Den Wortlaut der Presseinformation können sie hier entnehmen:



Chronik des Dankes an Großspender !

Spendenupdate vom 05.05.2020


Am 05.05 .2020 freuten sich die sächsischen Tafeln über eine weitere Spende der Rewe Group Deutschland.

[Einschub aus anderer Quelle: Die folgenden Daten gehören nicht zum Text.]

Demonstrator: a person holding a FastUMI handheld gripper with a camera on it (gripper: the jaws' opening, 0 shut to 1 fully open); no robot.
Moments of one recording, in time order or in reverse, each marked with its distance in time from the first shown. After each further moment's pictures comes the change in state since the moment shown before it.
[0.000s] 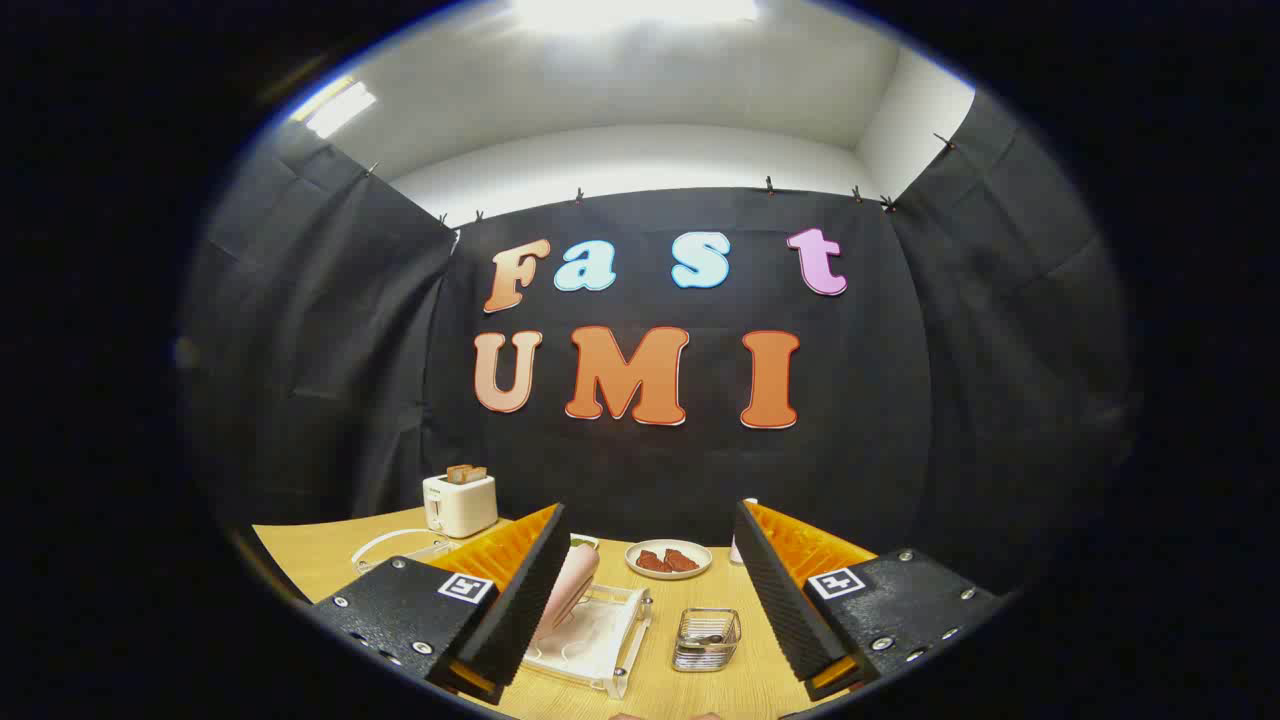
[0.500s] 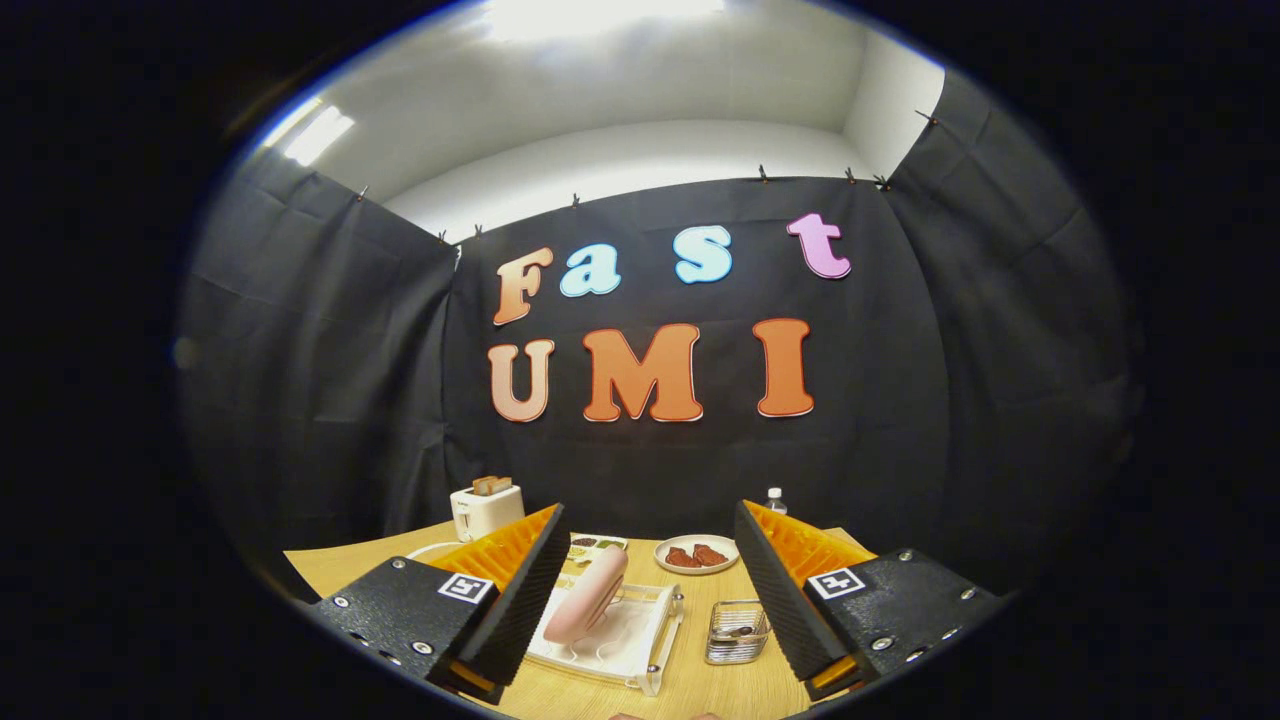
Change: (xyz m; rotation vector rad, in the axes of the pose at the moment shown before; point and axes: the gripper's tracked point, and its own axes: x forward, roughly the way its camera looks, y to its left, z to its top) arm -0.007 0.007 0.003 0.084 0.012 0.041
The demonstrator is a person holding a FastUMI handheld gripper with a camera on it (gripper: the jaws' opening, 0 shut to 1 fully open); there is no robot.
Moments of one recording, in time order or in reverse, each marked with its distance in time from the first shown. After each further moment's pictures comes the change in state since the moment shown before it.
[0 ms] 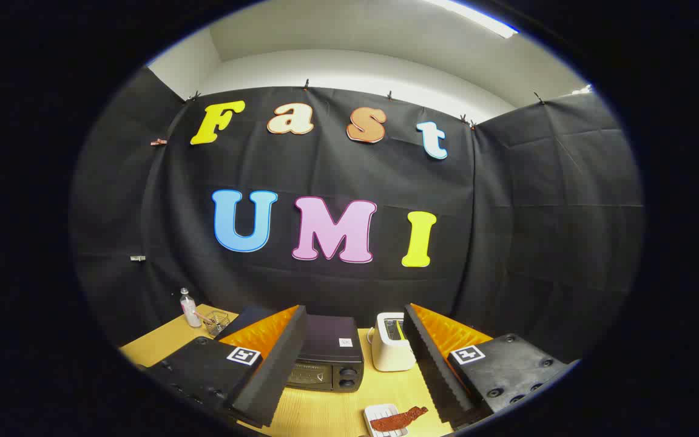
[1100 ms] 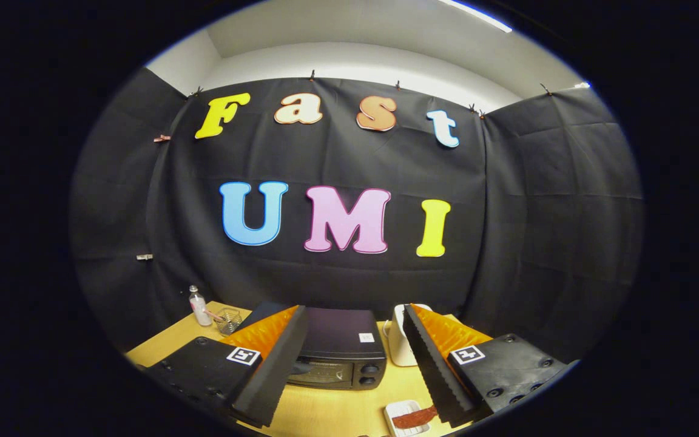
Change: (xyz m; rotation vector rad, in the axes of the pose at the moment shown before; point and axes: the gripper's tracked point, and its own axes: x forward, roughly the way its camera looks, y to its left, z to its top) arm 0.026 0.054 -0.026 0.029 0.062 0.056
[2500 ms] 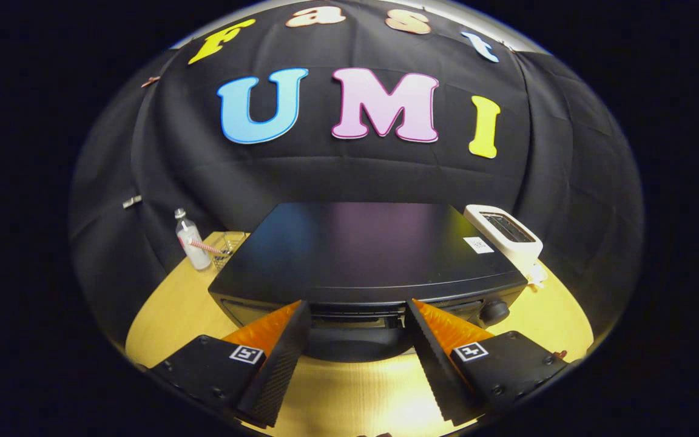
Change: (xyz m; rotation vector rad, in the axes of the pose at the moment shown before) arm 0.111 0.110 -0.204 0.018 0.409 0.029
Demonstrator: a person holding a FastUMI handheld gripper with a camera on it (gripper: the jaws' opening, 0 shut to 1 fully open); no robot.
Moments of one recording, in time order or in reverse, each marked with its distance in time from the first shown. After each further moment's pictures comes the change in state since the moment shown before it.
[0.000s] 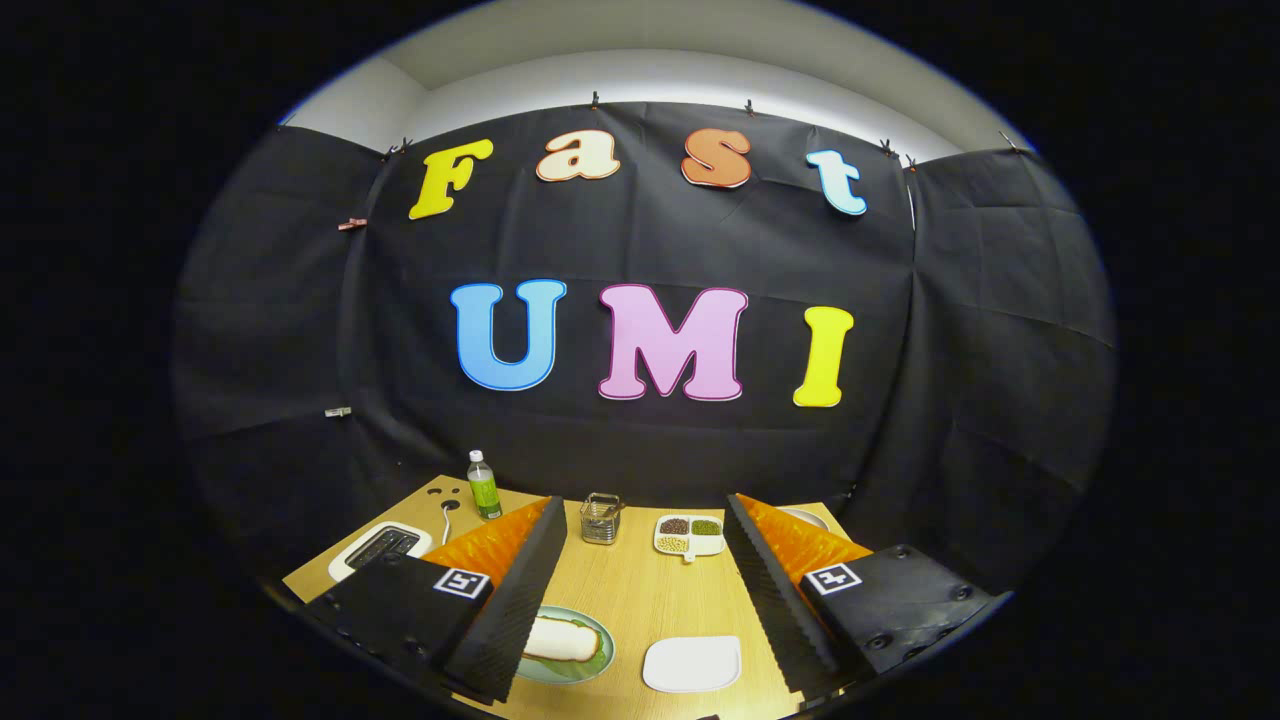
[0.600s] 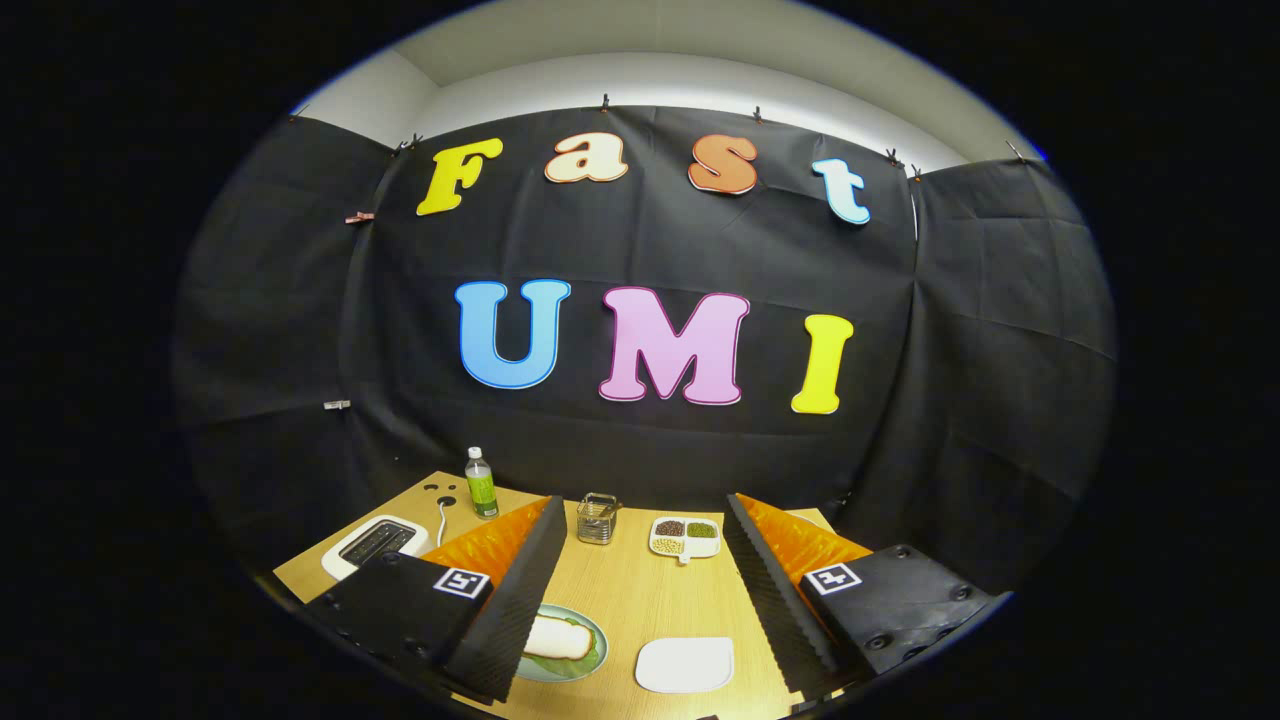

Diese umfasst vor allem hochwertige und lang haltbare Lebensmittel, Molkerei Produkte und Konserven zu einem symbolischen Warenwert von 33.333,00 Euro.
Danke für diese großartige Aktion von Rewe und der Begleitung der Spendenübernahme durch ein Team des MDR Sachsenspiegels.
Wir danken der REWE Gruppe diese Unterstützung mit der unseren Tafelkundinnen und Kunden  geholfen wird

Bildmaterial : Jürgen- M. Schulter



Spendenupdate vom 30.04.2020

Der Dynamo Dresden Fanclub spendet gemeinsam mit der Konsum Dresden Genossenschaft an die sächsischen Tafeln. Am 30.April 2020 freuten sich die Vertreterinnen und Vertreter der Tafel Logistik des Landesverbandes in Dresden und des Vorstandes über eine ganz besondere Großspende, welche  auf Initiative des Fanclub der Dresdner Dynamos ins Leben gerufen wurde. Diese Unterstützung beinhaltet vor allen lang haltbare Lebensmittel , wie Konserven, Nährmittel und verschiedene Fertigsuppen. Wir danken dem  Freunden von Dynamo Fanclub um besonders Frau Dittrich für die Koordinierung,  sowie den Kolleginnen und Kollegen der Konsum Genossenschaft Dresden, welche anteilig finanziell dieses Vorhaben unterstützten.  Wir freuen uns für diese tolle Unterstützung mit der einem Großteil unserer Tafelkundinnen und Kunden  geholfen wird und wünschen dem Verein für die neue Saison große Erfolge.

Großer Dank geht ebenfalls auch an die Spender der Porsche Leipzig GmbH, welche den Landesverband Tafel Sachsen e.V. mit einer Großspende unterstützen.
Alle Lebensmittelspenden wurden gemeinsam mit weiteren Großspenden des Handels an die regionalen Tafeln zusammengestellt und weitergegeben.